One question we’ve been discussing on the reporting desk lately is the difference between US president Donald Trump’s impact on the foreign exchange markets in his current term compared with his first.

Take yourself back eight years and there are some parallels. For example, Trump’s frequent, unpredictable tweets about US trade policy with China in his first term caused several fluctuations in the US dollar/offshore Chinese renminbi exchange rate.

There was also geopolitical turbulence from US foreign policy, such as the missile strike that killed Iranian military commander Qasem Soleimani at the beginning of 2020, sparking concerns of a wider conflict in the Middle East.

But comparing FX volatility during his two terms, taking the Covid-19 pandemic aside, and some stark differences are apparent.
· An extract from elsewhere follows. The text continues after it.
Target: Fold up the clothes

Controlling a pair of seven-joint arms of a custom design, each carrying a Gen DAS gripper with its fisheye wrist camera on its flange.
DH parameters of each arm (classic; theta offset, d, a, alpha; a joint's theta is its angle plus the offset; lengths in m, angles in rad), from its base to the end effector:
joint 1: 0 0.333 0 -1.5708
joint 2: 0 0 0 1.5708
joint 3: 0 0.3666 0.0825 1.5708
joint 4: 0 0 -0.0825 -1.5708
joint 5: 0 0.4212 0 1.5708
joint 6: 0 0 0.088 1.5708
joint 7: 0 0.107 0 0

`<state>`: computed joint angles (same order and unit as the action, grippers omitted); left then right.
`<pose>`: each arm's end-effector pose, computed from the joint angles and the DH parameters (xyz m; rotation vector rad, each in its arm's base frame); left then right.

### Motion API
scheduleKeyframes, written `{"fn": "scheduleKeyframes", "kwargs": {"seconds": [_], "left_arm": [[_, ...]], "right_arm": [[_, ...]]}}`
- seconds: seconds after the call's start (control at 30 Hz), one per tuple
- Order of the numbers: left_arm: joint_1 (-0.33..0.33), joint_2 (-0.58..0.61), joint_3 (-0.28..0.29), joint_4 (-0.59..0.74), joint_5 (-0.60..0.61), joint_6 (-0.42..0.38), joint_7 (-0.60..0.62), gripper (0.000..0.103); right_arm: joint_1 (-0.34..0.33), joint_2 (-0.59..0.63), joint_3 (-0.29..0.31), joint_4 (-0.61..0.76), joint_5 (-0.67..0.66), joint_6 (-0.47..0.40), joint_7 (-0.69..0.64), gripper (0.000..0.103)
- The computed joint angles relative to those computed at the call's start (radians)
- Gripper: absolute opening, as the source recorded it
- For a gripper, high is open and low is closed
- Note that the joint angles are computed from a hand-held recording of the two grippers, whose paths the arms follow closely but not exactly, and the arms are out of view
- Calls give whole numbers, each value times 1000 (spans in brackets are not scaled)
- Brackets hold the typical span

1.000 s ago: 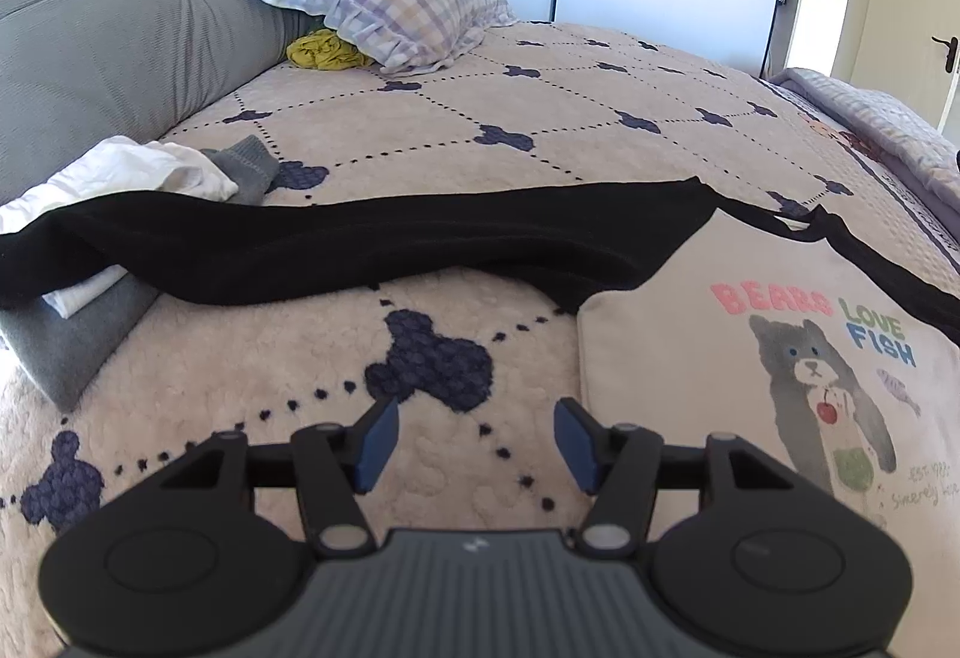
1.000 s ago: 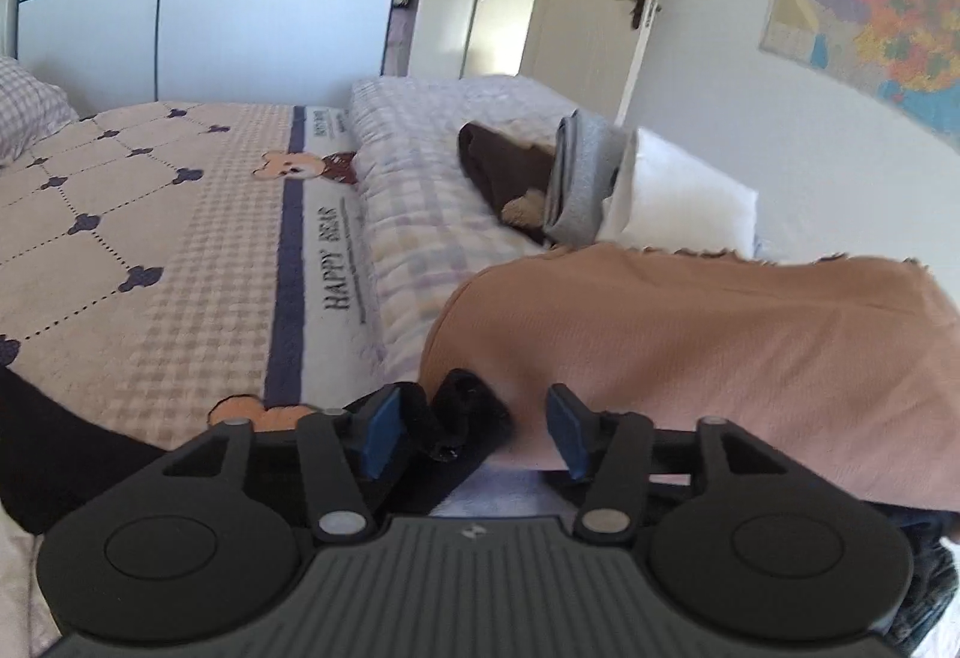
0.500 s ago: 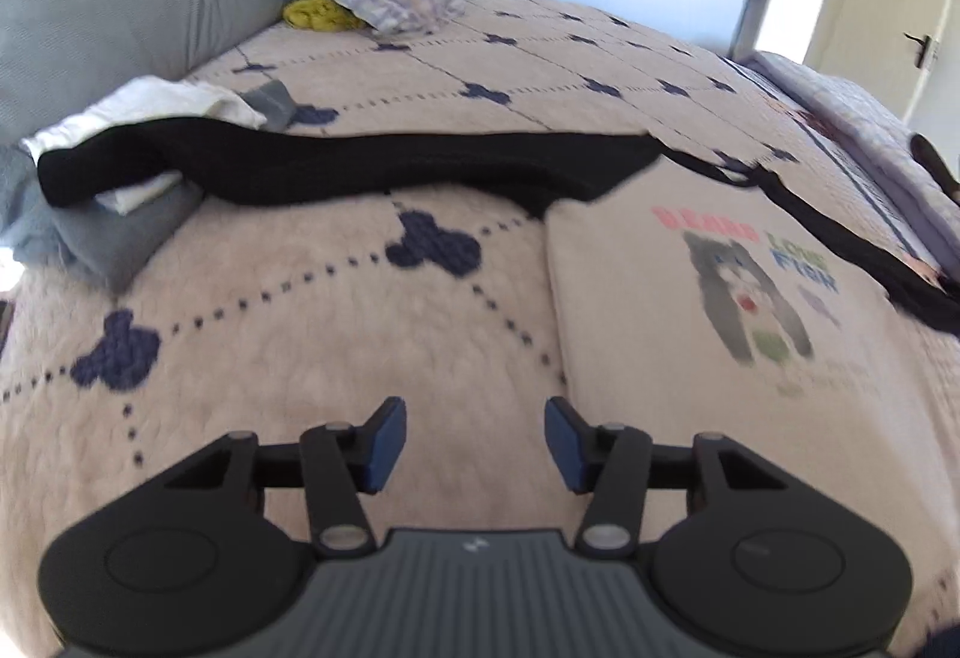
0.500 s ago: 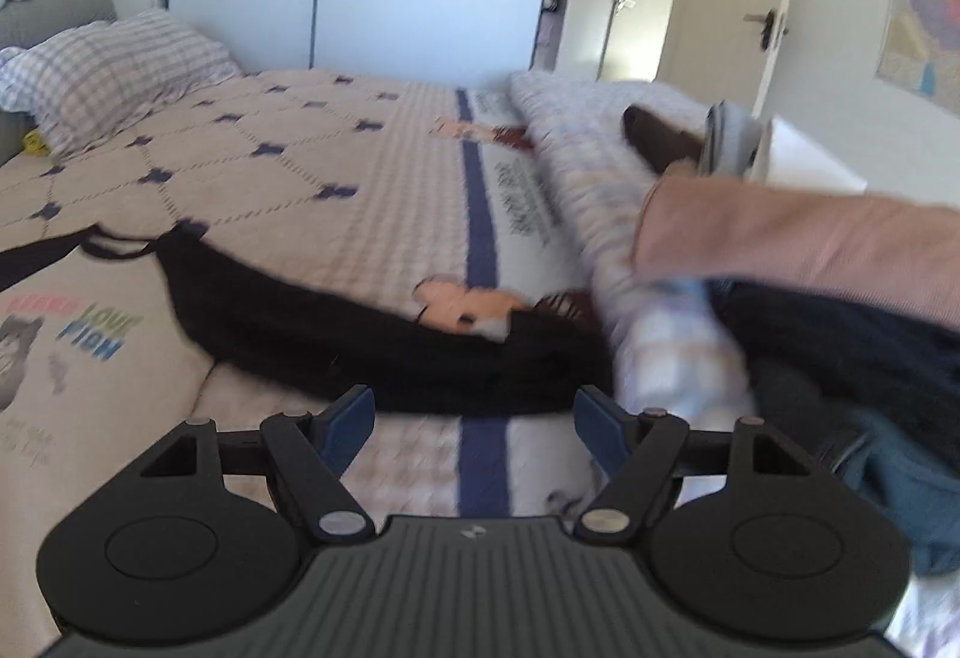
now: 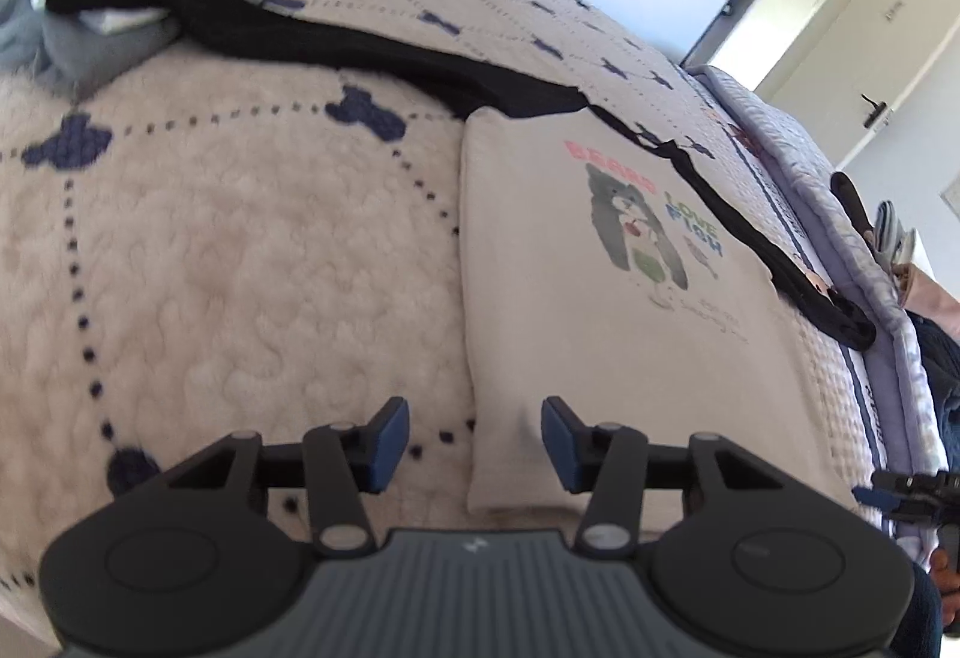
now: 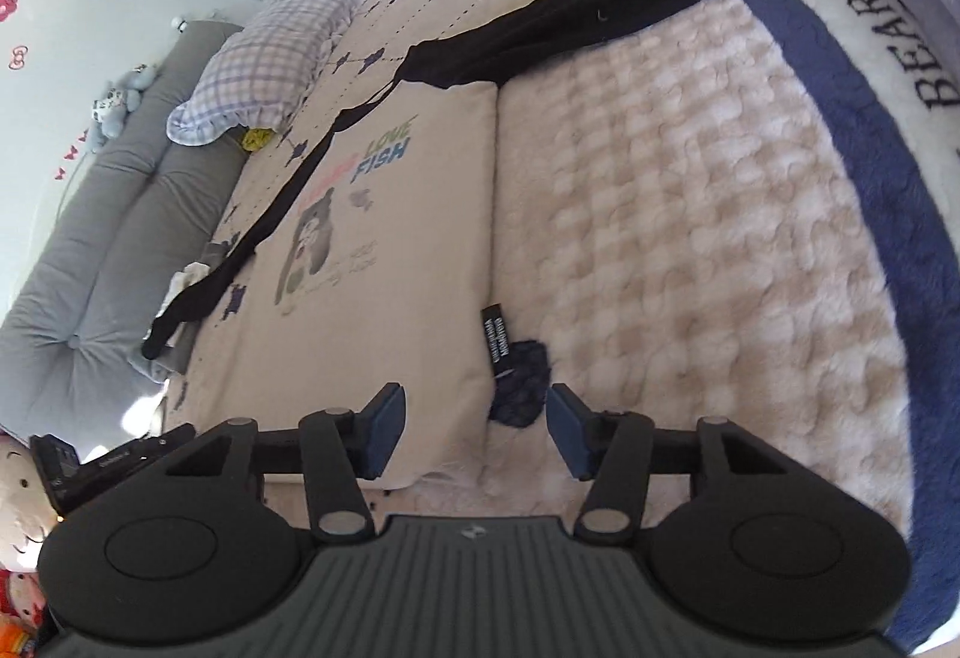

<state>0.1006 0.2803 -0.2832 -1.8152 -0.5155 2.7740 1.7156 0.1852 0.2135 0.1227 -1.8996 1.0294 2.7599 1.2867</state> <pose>0.7129 -0.0892 0.4954 -2.0848 1.8290 -1.1056 0.6659 0.1682 0.4775 -1.3645 1.8013 0.1131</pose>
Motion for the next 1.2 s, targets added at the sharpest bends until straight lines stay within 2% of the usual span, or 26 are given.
{"fn": "scheduleKeyframes", "kwargs": {"seconds": [0.07,0.13,0.17,0.2,0.23,0.27,0.3,0.33,0.47,0.57,0.63,0.67,0.8,0.83,0.87,0.9,0.97,1.03,1.13,1.2], "left_arm": [[-23,7,15,-6,35,19,-47,49],[-50,12,33,-10,103,54,-89,49],[-63,15,42,-12,141,71,-114,45],[-80,19,58,-11,188,81,-154,32],[-98,22,77,-7,241,85,-202,17],[-94,24,74,-3,260,78,-223,11],[-89,25,69,2,274,71,-240,9],[-90,19,72,2,302,67,-256,8],[-84,-20,64,-20,380,81,-249,7],[-71,-38,50,-41,379,90,-222,7],[-66,-30,48,-42,372,69,-219,8],[-60,-23,44,-40,361,56,-212,8],[12,-14,-20,-39,203,28,-83,19],[17,-14,-17,-33,183,15,-70,25],[4,-19,6,-32,198,15,-90,40],[-15,-25,36,-36,234,26,-123,50],[-30,-28,72,-32,291,38,-157,51],[-22,-21,76,-18,296,42,-166,52],[-31,9,93,25,337,37,-209,56],[-52,39,109,67,394,28,-257,58]], "right_arm": [[6,9,3,5,-1,1,19,54],[-4,19,22,12,75,-2,-16,45],[4,26,19,17,62,-1,-1,42],[14,34,16,22,38,2,20,33],[39,39,-1,22,-47,18,76,22],[67,43,-22,21,-149,34,144,17],[77,42,-26,17,-197,52,176,13],[69,37,-12,13,-188,68,170,11],[32,-15,38,-18,-94,129,55,10],[26,-39,40,-34,-42,130,-12,10],[26,-55,37,-43,-7,128,-55,10],[36,-52,24,-49,-40,121,-35,10],[75,-19,-34,-55,-277,67,152,10],[72,-15,-34,-55,-299,63,159,12],[62,-14,-26,-54,-290,71,146,14],[51,-14,-18,-54,-271,86,132,17],[39,-15,-14,-51,-251,119,122,25],[58,-12,-54,-51,-338,170,218,43],[96,10,-144,-32,-533,185,452,45],[90,34,-168,-10,-583,194,550,45]]}}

Banks may have to rely more on adaptive market-making tools if these unpredictable market events persist.

Before 2020, years of co-ordinated low interest rates across G10 markets and limited interest in carry trades led to record-low volatility, with significantly less leverage being deployed in FX markets. And even given some of the unpredictable tweets from Trump, volatility was structurally suppressed.
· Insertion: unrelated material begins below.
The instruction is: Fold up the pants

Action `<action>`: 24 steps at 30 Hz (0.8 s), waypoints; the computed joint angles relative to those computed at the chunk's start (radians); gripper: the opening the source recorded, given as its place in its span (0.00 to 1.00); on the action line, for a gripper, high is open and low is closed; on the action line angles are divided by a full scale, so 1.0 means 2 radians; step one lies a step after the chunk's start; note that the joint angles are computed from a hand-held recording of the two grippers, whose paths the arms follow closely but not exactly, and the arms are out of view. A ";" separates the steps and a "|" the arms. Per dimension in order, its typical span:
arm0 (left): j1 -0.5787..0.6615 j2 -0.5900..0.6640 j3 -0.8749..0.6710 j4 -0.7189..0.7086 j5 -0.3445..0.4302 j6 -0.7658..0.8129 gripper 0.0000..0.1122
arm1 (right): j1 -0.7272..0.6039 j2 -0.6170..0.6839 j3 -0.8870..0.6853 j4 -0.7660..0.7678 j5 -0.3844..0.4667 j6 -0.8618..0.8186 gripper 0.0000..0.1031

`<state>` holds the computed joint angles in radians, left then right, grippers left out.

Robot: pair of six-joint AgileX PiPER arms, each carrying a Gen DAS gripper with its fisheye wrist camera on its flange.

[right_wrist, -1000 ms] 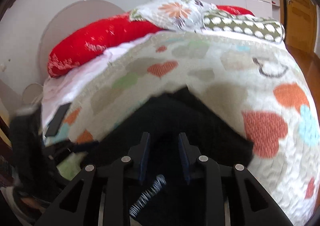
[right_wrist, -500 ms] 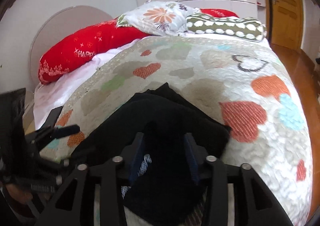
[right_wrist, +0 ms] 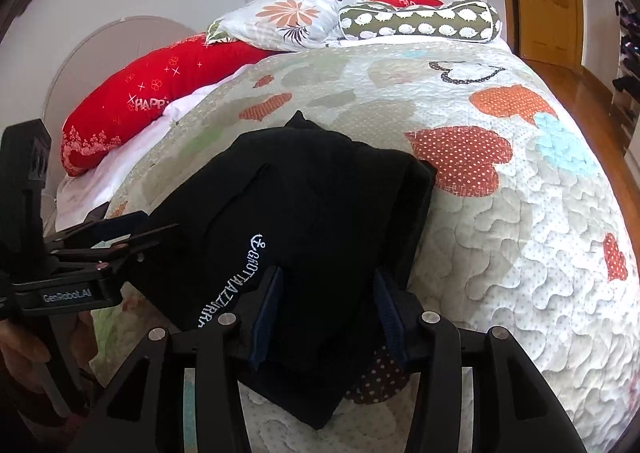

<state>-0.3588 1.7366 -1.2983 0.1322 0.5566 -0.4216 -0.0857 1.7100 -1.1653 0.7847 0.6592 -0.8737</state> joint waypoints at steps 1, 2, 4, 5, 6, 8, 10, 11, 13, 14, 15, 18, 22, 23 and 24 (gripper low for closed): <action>0.000 -0.001 0.000 0.000 0.000 0.000 0.83 | -0.001 -0.002 -0.002 -0.004 0.005 0.008 0.47; -0.001 -0.002 0.000 0.006 0.000 -0.004 0.83 | -0.002 -0.005 -0.005 -0.006 0.009 0.013 0.47; -0.003 -0.002 -0.002 0.013 0.002 -0.010 0.83 | -0.002 -0.010 -0.009 -0.006 0.008 0.015 0.48; -0.004 -0.002 -0.002 0.013 0.001 -0.010 0.83 | -0.001 -0.012 -0.013 -0.007 0.005 0.018 0.50; -0.004 -0.001 -0.002 0.012 0.000 -0.011 0.83 | 0.000 -0.012 -0.019 -0.009 0.003 0.022 0.51; -0.006 0.001 -0.001 0.007 -0.002 -0.008 0.83 | 0.003 -0.006 -0.036 -0.016 -0.001 0.038 0.57; -0.007 0.004 -0.001 -0.003 -0.003 0.001 0.83 | 0.008 0.009 -0.059 -0.042 -0.007 0.071 0.60; -0.008 0.005 -0.001 -0.004 -0.003 0.001 0.83 | 0.013 0.020 -0.074 -0.068 -0.005 0.100 0.60; -0.009 0.009 -0.004 -0.007 -0.002 0.004 0.83 | 0.012 0.043 -0.098 -0.077 0.013 0.114 0.53; -0.010 0.010 -0.006 -0.007 -0.001 0.004 0.83 | 0.006 0.049 -0.100 -0.057 0.021 0.095 0.28; -0.011 0.012 -0.009 -0.006 0.001 0.004 0.83 | 0.000 0.052 -0.099 -0.028 0.032 0.067 0.16; -0.014 0.015 -0.014 -0.004 0.002 0.004 0.83 | -0.006 0.024 -0.068 0.012 0.012 0.012 0.05; -0.017 0.028 -0.023 -0.019 0.004 0.011 0.83 | -0.005 0.027 -0.066 -0.005 0.000 0.016 0.04; -0.021 0.030 -0.023 -0.012 0.004 0.004 0.83 | -0.003 0.032 -0.066 -0.010 -0.003 0.020 0.04; -0.027 0.029 -0.019 0.011 0.001 -0.015 0.83 | -0.004 0.038 -0.064 -0.008 -0.005 0.020 0.04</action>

Fast-forward to the present and market conditions are significantly different. The ‘liberation day’ tariff announcements and the subsequent impact on US assets have flipped long-established correlations on their heads. In addition, volatility materially blew out, impacting spreads and liquidity.

Since then, the frequent nature of Trump’s unpredictable social media posts regarding tariffs, the Middle East, and even Fed chair Jerome Powell, have led to exchange rates being incredibly jittery when reacting to the headlines.

When rumours that Trump would fire Jerome Powell begun to circle in mid-July, euro/US dollar spot jumped 1.5% in just 30 minutes. And when those rumours were quashed later that day, the exchange rate reversed all gains as if nothing had happened.

This kind of intraday volatility is an increasing challenge that electronic FX market-makers will have to deal with for the next few years.